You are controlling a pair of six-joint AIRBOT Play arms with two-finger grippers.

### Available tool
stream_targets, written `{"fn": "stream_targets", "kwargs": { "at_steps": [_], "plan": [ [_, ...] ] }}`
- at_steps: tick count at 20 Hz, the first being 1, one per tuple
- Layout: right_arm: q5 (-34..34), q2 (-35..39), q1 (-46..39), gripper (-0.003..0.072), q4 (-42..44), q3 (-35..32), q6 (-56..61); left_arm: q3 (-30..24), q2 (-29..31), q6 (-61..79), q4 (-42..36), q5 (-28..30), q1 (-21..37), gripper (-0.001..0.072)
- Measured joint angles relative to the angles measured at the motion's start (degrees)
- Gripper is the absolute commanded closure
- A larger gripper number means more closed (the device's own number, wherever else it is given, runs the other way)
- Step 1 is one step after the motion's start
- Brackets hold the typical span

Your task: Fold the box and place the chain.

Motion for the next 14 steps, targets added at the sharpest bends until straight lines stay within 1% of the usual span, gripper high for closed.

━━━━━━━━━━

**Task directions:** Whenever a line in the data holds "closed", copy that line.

**Answer space:**
- A larger gripper number means more closed (the device's own number, wherever else it is given, runs the other way)
Motion for the next 14 steps, targets added at the sharpest bends until straight lines stay within 1% of the usual span, gripper high for closed.

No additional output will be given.